| ACTIVITY |
If a line in the material below has the string "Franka", copy it out.

| EXTRACTED RECORDS |

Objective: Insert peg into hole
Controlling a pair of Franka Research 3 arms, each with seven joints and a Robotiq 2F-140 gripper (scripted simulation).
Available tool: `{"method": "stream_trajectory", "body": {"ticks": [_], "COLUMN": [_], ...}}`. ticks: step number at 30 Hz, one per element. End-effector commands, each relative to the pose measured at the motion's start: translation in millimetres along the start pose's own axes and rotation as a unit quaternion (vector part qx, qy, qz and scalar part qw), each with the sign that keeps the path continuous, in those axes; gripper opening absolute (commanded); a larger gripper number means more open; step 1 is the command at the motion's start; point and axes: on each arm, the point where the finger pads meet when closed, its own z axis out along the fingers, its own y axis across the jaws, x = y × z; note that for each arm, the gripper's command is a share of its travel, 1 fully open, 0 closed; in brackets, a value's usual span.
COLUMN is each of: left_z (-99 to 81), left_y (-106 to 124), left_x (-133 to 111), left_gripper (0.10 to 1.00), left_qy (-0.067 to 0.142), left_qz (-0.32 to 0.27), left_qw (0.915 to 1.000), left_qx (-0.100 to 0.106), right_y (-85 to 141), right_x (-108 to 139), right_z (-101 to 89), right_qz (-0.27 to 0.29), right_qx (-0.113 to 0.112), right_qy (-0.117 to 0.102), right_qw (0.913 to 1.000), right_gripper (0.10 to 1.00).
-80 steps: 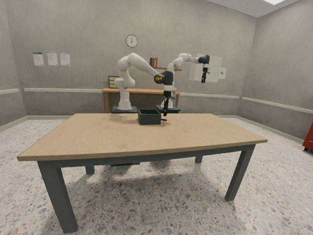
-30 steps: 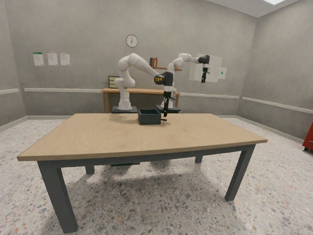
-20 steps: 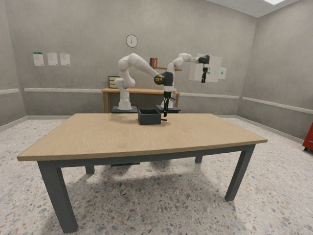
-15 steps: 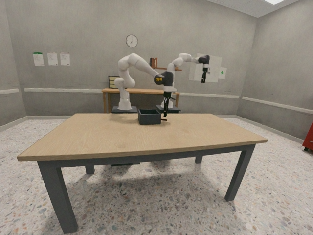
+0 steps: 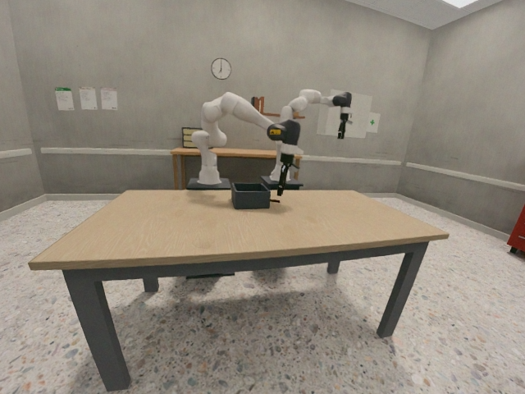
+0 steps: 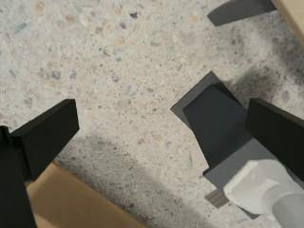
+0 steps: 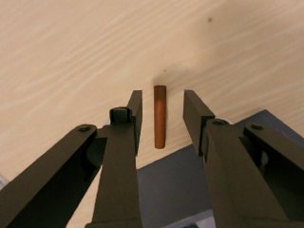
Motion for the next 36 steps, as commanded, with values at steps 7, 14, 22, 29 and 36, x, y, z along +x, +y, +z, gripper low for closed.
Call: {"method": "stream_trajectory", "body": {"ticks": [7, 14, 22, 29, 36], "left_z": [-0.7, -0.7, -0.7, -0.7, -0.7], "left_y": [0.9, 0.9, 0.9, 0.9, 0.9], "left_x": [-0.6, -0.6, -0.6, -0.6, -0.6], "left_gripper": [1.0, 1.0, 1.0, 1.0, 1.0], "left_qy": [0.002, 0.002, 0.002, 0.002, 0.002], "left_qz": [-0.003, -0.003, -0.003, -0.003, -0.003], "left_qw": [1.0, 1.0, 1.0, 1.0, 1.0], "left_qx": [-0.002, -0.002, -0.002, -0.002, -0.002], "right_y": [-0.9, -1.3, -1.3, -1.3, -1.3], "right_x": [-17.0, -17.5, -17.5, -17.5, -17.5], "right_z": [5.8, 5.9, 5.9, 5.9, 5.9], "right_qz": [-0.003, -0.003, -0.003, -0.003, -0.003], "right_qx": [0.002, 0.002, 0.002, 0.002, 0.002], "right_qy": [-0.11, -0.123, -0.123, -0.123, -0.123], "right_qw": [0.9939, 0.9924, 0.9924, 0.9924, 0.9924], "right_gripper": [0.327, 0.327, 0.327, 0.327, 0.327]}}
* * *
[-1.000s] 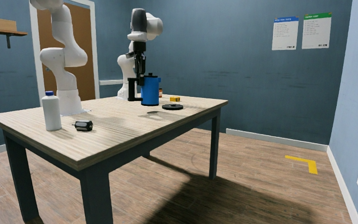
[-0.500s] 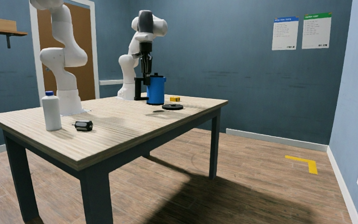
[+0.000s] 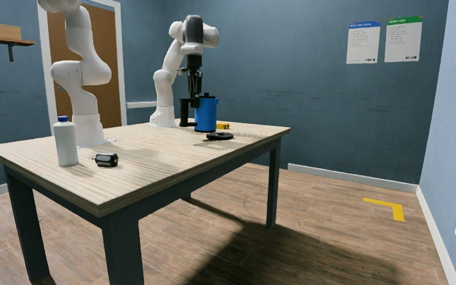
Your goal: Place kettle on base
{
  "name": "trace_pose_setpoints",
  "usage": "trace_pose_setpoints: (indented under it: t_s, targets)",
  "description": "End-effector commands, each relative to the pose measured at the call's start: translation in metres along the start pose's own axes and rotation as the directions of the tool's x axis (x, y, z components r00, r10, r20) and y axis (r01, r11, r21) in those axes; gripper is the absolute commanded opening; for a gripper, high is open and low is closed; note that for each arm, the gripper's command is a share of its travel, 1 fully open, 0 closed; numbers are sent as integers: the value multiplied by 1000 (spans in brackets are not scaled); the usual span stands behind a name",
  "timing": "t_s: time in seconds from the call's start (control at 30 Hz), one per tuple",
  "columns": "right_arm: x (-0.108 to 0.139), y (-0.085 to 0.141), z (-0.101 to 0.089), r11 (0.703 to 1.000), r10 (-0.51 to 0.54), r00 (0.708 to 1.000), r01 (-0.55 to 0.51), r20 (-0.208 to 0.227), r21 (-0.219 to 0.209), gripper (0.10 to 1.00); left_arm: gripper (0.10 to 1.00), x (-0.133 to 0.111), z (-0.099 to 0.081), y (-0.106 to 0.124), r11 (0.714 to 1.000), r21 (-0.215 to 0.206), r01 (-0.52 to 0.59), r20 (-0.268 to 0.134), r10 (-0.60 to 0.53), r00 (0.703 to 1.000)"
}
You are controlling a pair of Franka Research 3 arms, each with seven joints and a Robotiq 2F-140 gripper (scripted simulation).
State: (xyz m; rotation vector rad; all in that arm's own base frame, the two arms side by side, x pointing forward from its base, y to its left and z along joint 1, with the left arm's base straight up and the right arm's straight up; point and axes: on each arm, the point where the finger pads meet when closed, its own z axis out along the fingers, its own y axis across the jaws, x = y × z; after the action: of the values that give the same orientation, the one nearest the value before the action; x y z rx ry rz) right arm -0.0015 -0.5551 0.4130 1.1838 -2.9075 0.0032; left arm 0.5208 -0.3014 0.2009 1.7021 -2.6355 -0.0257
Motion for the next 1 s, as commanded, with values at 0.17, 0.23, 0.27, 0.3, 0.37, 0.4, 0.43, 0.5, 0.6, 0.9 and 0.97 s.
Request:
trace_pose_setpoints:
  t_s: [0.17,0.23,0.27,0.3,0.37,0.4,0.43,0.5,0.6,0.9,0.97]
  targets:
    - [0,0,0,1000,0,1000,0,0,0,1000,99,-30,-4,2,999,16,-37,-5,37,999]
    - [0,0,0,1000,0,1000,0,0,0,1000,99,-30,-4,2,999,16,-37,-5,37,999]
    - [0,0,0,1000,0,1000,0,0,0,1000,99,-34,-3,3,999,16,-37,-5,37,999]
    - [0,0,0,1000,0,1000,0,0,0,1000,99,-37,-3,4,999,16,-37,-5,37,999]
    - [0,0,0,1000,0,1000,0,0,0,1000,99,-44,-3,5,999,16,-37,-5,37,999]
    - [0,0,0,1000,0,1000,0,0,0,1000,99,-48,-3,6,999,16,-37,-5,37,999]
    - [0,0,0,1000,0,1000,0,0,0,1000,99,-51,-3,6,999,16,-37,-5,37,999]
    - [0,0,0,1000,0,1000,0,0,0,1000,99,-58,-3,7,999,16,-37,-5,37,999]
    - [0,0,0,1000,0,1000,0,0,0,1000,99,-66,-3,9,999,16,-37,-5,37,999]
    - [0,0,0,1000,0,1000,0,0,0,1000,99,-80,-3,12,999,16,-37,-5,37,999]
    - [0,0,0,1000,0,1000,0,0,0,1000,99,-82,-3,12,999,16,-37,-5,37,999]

| EXERCISE OUTPUT |
Controlling a pair of Franka Research 3 arms, each with seven joints and a Robotiq 2F-140 gripper (scripted simulation).
You are controlling a pair of Franka Research 3 arms, each with seven joints and a Robotiq 2F-140 gripper (scripted simulation).

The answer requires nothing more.